WHAT TO WORK ON:
Below are the records; tally the lines in them that include the word "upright" and reply with the number alone.

[Extracted records]
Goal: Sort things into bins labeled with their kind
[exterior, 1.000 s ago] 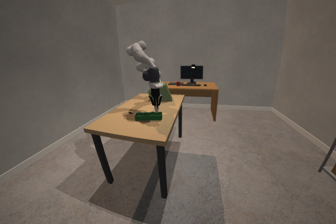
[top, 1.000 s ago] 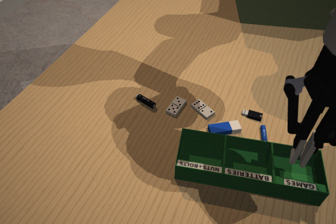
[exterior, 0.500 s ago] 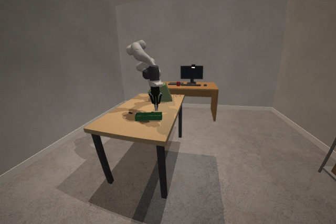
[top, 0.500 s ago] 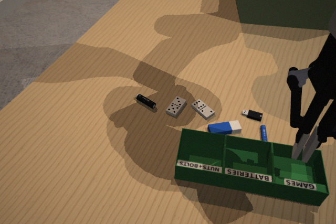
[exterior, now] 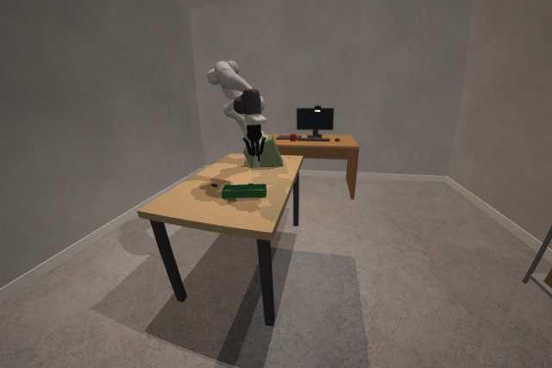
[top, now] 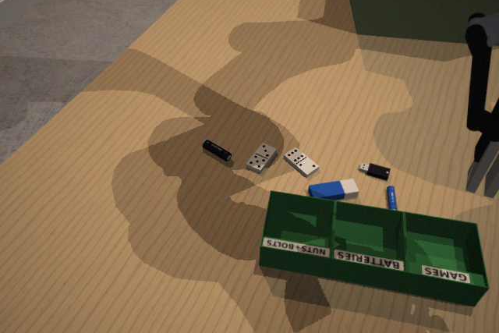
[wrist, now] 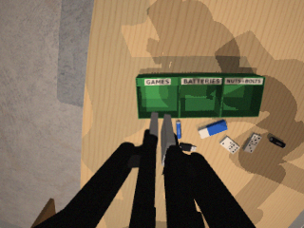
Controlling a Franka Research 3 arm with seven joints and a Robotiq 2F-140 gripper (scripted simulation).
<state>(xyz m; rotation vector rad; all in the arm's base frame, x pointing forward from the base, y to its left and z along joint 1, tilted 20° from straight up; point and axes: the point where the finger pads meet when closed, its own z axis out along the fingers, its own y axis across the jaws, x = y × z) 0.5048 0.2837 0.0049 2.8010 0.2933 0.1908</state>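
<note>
My gripper is now 33 cm to the left of the black battery, 20 cm above it and 1 cm past it. Also, from my hand: blue battery (20 cm below, 7 cm to the right, 7 cm behind); black USB stick (20 cm below, 12 cm to the right, 11 cm behind); eraser (20 cm below, 14 cm to the right, 4 cm behind).
</note>
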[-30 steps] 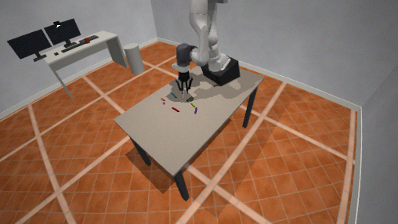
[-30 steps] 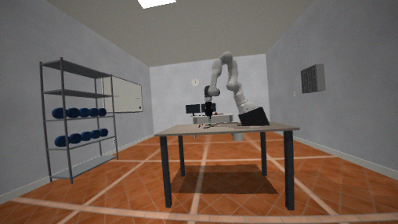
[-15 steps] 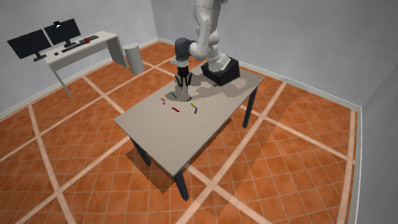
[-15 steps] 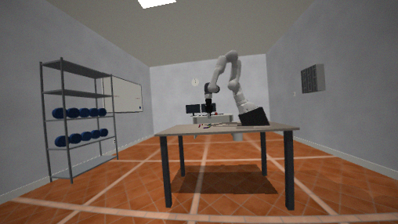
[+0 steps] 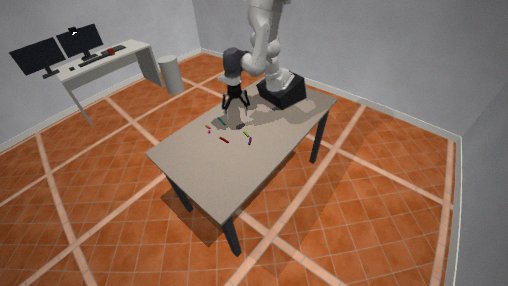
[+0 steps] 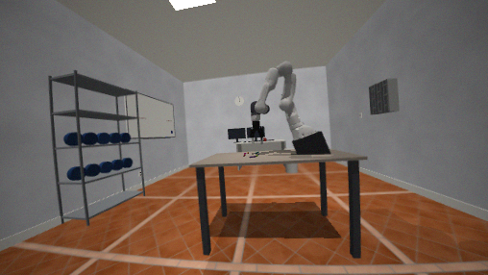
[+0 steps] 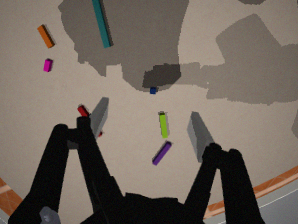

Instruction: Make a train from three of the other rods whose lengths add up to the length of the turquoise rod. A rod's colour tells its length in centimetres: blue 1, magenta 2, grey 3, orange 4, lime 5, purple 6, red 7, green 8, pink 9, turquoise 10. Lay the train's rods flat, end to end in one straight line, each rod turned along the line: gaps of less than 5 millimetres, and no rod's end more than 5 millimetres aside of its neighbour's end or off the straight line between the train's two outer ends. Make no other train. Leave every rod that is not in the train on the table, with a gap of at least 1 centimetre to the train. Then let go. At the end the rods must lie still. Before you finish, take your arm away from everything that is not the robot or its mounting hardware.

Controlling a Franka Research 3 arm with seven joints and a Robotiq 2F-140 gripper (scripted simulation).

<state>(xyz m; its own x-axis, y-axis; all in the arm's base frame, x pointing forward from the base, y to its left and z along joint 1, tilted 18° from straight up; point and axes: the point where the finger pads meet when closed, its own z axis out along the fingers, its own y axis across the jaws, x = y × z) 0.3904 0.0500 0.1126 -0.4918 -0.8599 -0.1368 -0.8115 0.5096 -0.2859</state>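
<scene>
Right now my hand is 15 cm short of the magenta rod, 12 cm above it and 11 cm to the left of it. Also, from my hand: small blue rod 12 cm below; lime rod 12 cm below, 7 cm to the left; red rod 13 cm ahead, 12 cm below, 2 cm to the left.
</scene>
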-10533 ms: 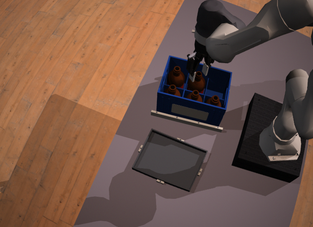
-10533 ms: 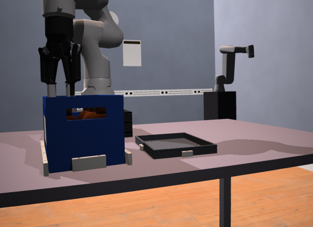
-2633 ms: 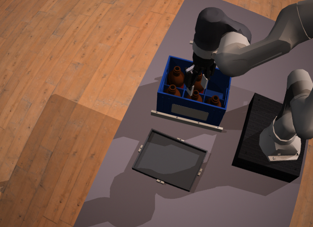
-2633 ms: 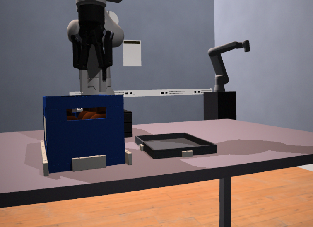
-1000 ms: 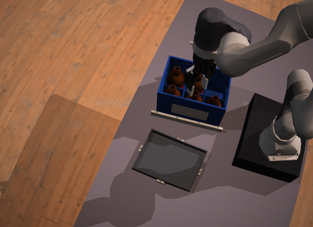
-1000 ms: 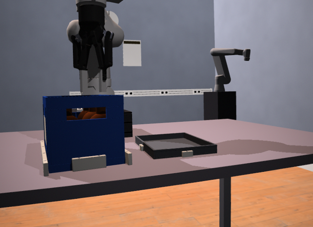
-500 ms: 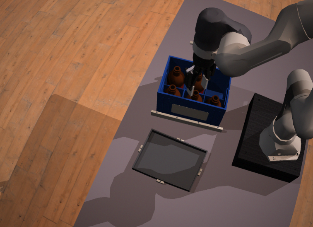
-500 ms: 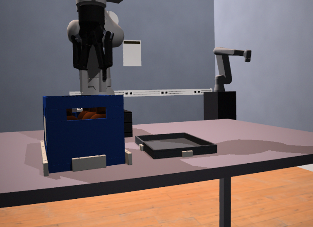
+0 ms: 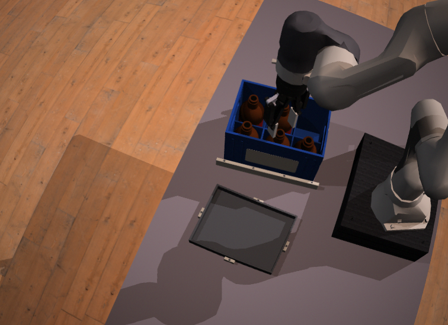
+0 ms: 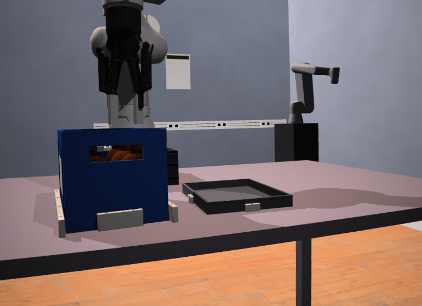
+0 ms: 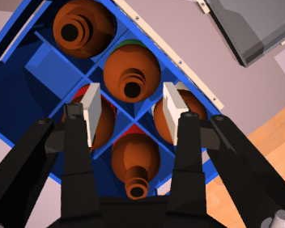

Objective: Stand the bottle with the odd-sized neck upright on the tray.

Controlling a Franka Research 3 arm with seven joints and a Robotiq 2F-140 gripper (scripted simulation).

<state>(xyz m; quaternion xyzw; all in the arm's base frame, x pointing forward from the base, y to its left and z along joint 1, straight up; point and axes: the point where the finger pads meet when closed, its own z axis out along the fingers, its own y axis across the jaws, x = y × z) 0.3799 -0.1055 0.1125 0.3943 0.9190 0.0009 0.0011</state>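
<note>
Now: hand 13 cm above the crate and 5 cm to the left of it. From my hand the other things lie so: bottle: 13 cm below, 8 cm behind; then dark tray: 24 cm to the left, 20 cm below, 3 cm ahead.
</note>
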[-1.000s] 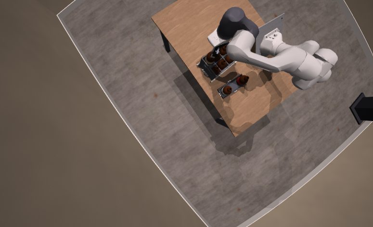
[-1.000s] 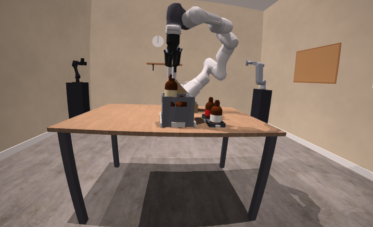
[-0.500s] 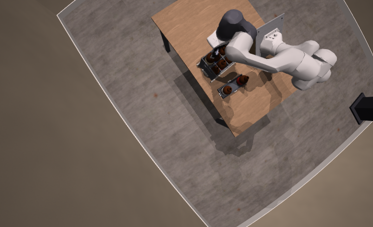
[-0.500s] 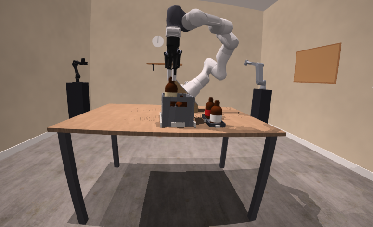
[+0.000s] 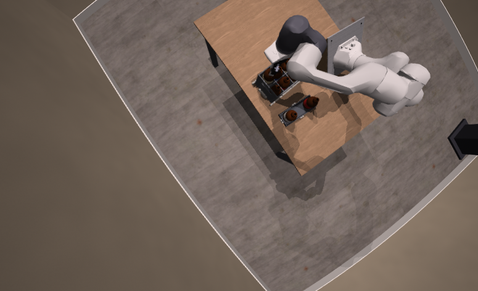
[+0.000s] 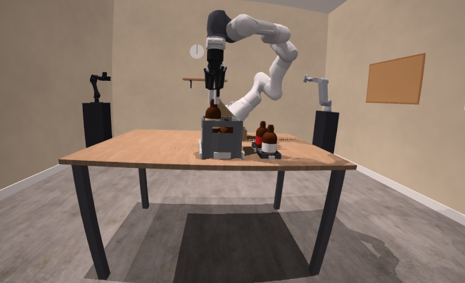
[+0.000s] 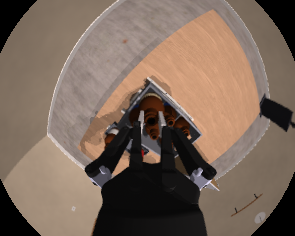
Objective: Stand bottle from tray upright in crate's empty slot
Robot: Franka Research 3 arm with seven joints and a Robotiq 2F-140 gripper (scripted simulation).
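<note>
The grey crate lies 9 cm behind my hand, 5 cm to the left of it and 20 cm below it. From my hand the other things lie so: tray 6 cm behind, 30 cm to the left, 27 cm below.
</note>
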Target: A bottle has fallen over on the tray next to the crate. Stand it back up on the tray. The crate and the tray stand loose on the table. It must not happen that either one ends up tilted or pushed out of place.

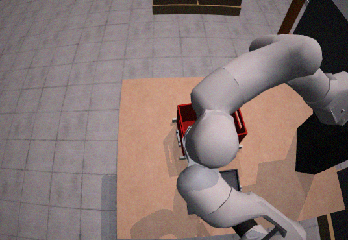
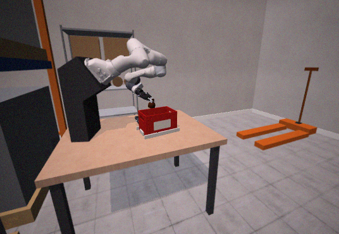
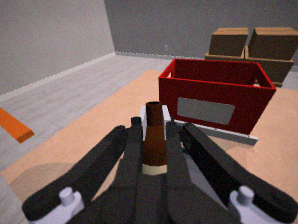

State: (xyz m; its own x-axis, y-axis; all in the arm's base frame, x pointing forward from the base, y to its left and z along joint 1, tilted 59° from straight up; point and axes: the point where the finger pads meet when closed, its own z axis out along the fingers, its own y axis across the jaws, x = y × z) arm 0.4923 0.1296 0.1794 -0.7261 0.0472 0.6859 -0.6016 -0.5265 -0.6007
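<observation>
Right now the bottle is 60 mm below my hand. The rest, counted from my hand: crate (260 mm to the right, 150 mm behind, 120 mm below); then grey tray (190 mm below, 40 mm behind).
</observation>
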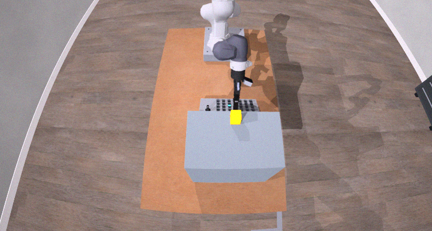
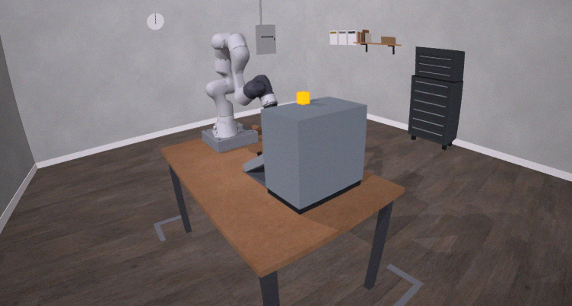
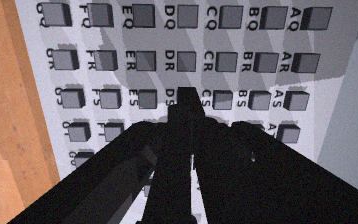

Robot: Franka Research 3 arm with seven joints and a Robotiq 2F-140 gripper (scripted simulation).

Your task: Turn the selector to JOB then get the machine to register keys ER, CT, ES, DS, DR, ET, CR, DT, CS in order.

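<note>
My gripper is now 50 mm above the key, 30 mm to the left of it and 10 mm past it. From my hand the other things lie so: selector knob: 160 mm to the right, 30 mm ahead, 20 mm below; then keypad: 70 mm below, 40 mm to the right, 40 mm ahead.
</note>
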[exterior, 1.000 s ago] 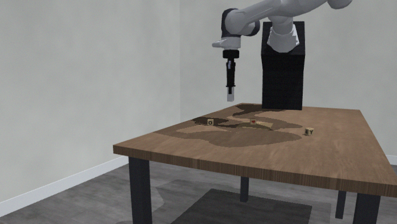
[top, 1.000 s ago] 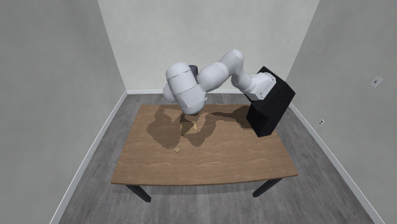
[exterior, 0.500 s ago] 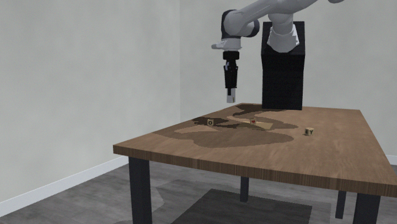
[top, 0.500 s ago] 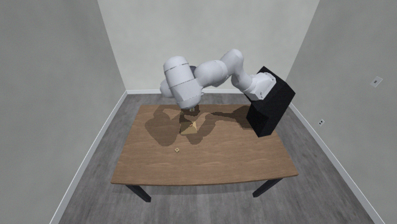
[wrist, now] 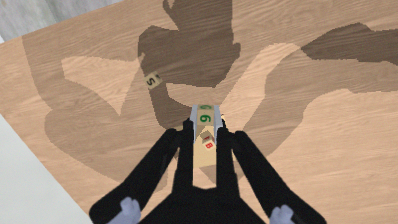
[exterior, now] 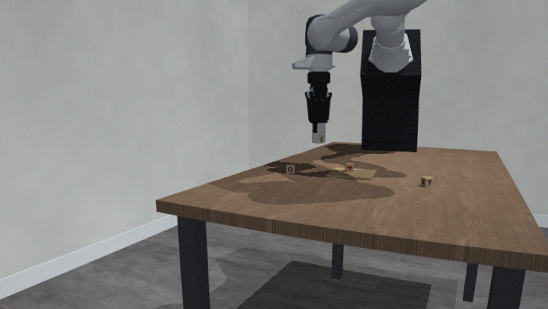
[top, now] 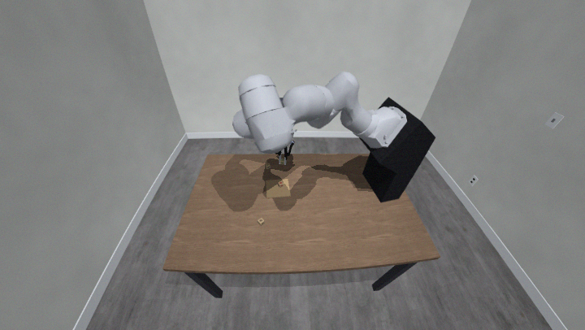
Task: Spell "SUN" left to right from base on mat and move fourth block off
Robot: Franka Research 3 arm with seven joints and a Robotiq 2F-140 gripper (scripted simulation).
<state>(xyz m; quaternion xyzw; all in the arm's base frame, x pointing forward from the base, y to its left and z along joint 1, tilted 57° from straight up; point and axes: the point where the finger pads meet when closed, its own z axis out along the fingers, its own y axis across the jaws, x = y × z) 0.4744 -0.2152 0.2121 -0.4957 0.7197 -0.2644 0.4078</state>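
My gripper is now 110 mm above the S block, 90 mm short of it and 70 mm to the left of it. Also, from my hand: U block (20 mm below); tan mat (120 mm to the left, 120 mm below, 50 mm ahead).
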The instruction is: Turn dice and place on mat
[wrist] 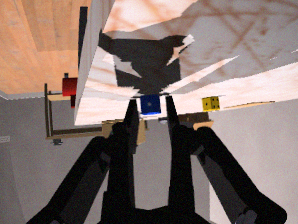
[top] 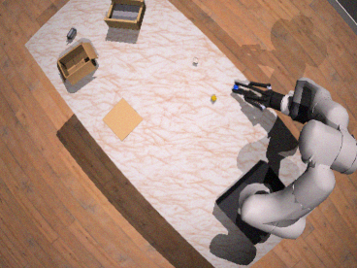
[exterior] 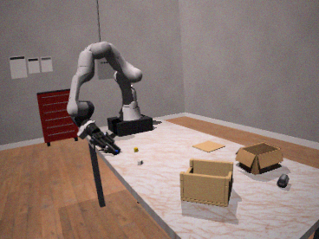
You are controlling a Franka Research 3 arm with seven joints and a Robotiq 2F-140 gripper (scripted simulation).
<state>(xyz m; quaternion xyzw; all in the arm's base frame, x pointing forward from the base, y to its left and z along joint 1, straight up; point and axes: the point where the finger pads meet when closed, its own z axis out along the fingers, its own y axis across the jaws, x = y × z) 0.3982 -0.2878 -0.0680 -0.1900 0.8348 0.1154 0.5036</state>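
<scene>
The blue die is 2 cm below my hand, 2 cm ahead of it and 1 cm to the left of it. The rest, counted from my hand: yellow die (12 cm to the left, 5 cm ahead, 2 cm below); then white die (23 cm ahead, 6 cm to the left, 2 cm below); then tan mat (49 cm to the left, 26 cm ahead, 3 cm below).
</scene>
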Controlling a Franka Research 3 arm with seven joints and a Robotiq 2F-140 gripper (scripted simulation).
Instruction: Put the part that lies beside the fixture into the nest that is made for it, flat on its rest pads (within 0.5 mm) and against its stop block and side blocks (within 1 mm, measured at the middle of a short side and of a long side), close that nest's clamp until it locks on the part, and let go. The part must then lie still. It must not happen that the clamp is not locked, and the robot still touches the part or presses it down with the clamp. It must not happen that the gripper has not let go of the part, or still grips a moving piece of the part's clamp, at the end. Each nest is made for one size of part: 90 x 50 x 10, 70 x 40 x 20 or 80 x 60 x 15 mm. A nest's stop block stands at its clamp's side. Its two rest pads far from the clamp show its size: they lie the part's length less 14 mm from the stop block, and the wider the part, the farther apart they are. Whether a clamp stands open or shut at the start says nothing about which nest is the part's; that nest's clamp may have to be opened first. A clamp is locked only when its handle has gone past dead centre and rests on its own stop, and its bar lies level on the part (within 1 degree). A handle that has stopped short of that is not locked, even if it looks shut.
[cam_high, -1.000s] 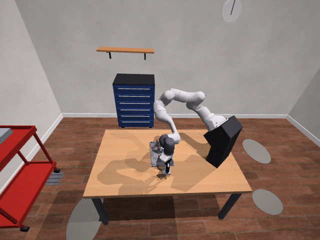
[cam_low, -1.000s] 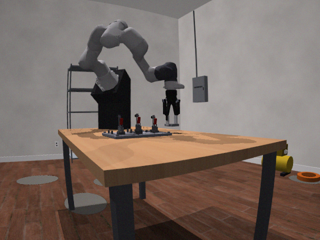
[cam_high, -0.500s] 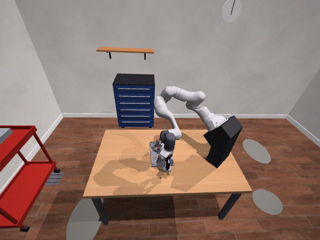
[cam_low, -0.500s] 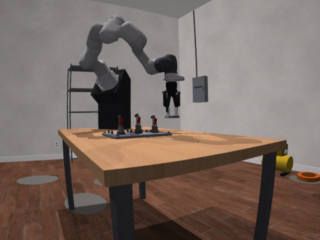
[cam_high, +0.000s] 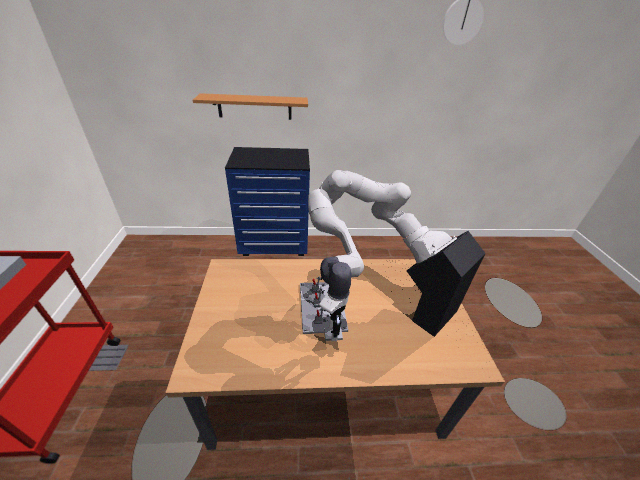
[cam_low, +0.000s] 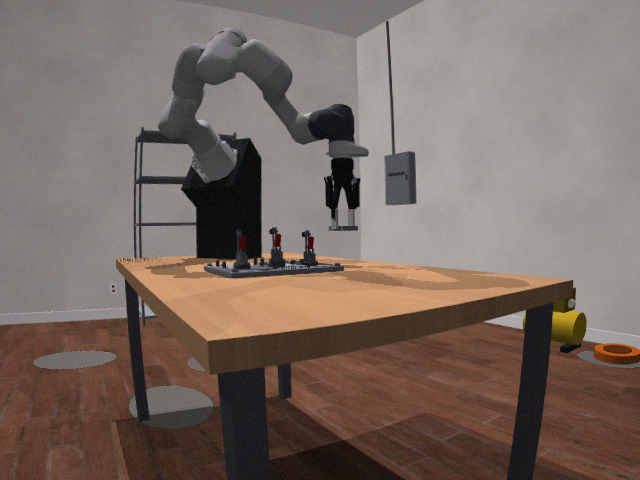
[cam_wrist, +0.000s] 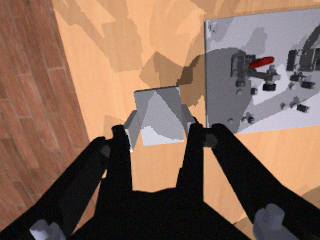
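Now: hand 3 cm above the grey block part. The rest, counted from my hand: grey fixture plate (26 cm to the right, 14 cm below, 7 cm behind).
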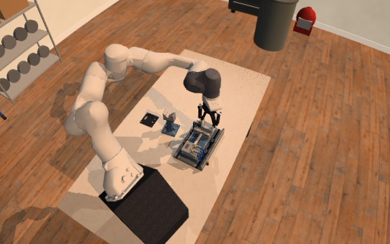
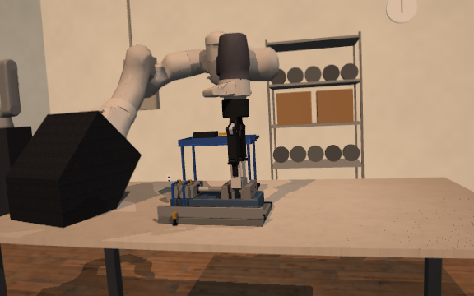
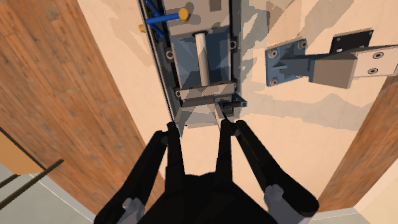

COMPLETED EXERCISE:
2